You can find these pages in Ahrefs Webmaster Tools. Just create a free account, crawl with Site Audit, and then go to Page explorer and apply these filters:
Then click the “Manage Columns” button and select “Organic Traffic”, “Meta Description” and “Meta Description Length”:
Finally, sort the pages according to their organic traffic:
Now look at your most important meta descriptions. Look for those who are not great or who are completely absent.
Although I recommend this “catch-all” method, you can only check missing meta descriptions. And that’s even easier because it’s right in the On page Report:
Click the “Show Affected URLs” button to open the report and sort the pages by organic traffic to get the right prioritization:
That was a pretty easy test, wasn’t it? What about a little more inspiration to write?

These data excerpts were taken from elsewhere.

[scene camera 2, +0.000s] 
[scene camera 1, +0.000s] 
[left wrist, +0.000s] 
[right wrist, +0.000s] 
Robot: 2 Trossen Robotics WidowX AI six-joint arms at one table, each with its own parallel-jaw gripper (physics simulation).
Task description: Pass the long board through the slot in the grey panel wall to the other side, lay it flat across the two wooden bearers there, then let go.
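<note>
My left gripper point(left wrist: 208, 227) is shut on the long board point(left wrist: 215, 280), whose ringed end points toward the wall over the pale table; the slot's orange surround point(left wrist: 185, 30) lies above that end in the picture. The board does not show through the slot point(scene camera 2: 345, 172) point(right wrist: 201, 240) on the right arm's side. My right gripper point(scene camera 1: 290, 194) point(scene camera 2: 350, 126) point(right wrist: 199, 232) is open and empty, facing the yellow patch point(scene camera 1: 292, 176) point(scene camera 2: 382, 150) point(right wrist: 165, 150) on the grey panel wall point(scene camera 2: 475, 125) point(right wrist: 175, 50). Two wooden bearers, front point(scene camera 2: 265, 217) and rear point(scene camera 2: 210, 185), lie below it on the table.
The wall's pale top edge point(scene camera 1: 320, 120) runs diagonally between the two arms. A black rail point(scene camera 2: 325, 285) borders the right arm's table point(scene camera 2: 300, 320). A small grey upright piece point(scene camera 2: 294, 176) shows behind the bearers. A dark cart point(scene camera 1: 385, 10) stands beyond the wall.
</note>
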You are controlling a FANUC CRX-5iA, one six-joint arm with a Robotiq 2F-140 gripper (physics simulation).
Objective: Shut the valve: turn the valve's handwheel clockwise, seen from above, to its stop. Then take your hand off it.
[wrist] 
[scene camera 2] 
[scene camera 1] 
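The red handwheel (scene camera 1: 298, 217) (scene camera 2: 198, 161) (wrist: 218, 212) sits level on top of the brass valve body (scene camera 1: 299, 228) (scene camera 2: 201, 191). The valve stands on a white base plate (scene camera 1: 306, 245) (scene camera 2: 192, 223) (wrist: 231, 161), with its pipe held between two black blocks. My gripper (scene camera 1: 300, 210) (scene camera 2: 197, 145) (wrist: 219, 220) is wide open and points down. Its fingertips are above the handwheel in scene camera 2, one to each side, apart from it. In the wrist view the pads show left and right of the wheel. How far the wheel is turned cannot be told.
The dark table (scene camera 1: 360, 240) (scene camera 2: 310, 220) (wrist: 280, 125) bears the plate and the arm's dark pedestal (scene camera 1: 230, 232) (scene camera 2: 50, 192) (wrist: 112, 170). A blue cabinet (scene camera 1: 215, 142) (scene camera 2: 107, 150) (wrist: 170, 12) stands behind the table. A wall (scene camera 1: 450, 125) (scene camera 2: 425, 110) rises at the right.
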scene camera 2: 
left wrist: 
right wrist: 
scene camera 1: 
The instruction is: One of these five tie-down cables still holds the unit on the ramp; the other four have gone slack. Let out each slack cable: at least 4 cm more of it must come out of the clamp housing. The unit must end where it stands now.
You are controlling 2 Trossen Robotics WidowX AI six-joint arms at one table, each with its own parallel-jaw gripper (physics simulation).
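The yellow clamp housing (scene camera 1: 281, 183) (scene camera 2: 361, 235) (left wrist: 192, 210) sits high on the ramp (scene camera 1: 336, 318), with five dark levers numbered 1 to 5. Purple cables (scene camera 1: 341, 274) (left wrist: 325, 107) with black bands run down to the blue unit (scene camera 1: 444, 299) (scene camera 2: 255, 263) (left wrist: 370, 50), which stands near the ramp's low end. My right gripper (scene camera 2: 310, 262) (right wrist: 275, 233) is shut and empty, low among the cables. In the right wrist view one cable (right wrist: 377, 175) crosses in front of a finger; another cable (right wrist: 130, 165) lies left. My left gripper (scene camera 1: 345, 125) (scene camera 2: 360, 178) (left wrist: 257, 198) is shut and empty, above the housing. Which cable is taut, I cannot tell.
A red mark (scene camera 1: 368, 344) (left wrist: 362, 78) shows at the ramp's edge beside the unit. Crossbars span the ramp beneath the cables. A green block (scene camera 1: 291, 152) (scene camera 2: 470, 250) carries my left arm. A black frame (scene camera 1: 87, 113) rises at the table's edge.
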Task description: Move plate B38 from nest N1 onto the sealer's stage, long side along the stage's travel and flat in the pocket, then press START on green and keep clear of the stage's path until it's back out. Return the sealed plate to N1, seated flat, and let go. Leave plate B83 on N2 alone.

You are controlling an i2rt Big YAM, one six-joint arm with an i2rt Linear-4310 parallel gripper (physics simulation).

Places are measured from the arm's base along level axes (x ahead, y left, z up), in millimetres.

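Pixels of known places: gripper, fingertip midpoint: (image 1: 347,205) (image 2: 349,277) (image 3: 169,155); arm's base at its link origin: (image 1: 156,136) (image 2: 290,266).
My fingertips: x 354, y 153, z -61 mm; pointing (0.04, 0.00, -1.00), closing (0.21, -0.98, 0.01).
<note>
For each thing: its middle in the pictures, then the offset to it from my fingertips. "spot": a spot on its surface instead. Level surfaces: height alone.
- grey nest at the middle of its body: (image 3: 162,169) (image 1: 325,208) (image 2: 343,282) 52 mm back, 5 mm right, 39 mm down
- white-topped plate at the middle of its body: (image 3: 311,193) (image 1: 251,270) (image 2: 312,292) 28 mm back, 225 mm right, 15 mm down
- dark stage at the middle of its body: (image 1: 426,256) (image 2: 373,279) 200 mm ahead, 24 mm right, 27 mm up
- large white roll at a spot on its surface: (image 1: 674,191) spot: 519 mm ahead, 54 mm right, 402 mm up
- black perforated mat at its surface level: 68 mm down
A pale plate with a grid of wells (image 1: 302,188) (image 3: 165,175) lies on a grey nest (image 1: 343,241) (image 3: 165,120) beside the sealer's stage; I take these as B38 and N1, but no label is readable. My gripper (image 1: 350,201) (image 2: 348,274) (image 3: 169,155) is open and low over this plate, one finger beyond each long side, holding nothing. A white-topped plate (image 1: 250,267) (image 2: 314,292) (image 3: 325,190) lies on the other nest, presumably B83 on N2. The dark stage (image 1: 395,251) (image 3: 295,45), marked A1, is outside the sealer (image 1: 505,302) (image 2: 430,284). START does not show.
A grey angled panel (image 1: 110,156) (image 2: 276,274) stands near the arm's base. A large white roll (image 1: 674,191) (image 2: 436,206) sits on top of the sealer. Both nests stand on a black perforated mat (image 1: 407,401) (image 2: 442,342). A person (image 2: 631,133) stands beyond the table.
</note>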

Great examples of meta descriptions
Let’s summarize a few examples of well-designed meta-descriptions across different industries and search intentions.
Most seekers seem to be looking for a definition here. This is what this meta description shows. It then prompts the reader to click to learn more about the benefits of glycine. Simple and efficient.
I thought I would see mixed neighborhoods and hotels results here, but the search results are mostly focused on Prague’s areas. And that description fits the intent perfectly. It offers a solution in a precise, carefree and actionable way. The mention of the “five best” neighborhoods also shows that you don’t have to spend any age reading them.
Here the searcher looks for sales items. I like the urgency signal at first; it feels more original and less aggressive than they usually are. Then you see confirmation of what you came for, and you end up with Patagonia’s distinctive asset: supporting sustainability and conservation.
This is the epitome of a great ecommerce category page in search results. It is likely that Nordstrom will list the most popular types of coats and brands here. Free shipping is probably one too USP mentioned in these SERPs as just another result.
Our last example is a homepage. This is a category of its own as it needs to reflect your brand and activities. Shopify does this well. It is clear and encourages you to try the service for free.
Their homepage is the only page I would recommend spending more time on the meta description as it is mostly displayed for brand queries where the intent is clear. As a result, Google is more likely to display the meta description in the SERPs.
Meta-descriptions are one of the first topics most people encounter when entering the world of SEO. Fortunately, it’s also one of the easiest to understand and master, so you’ll never have to spend a lot of time on it.
For more things that move the needle in SEOCheck out our list of actionable ones SEO Tips.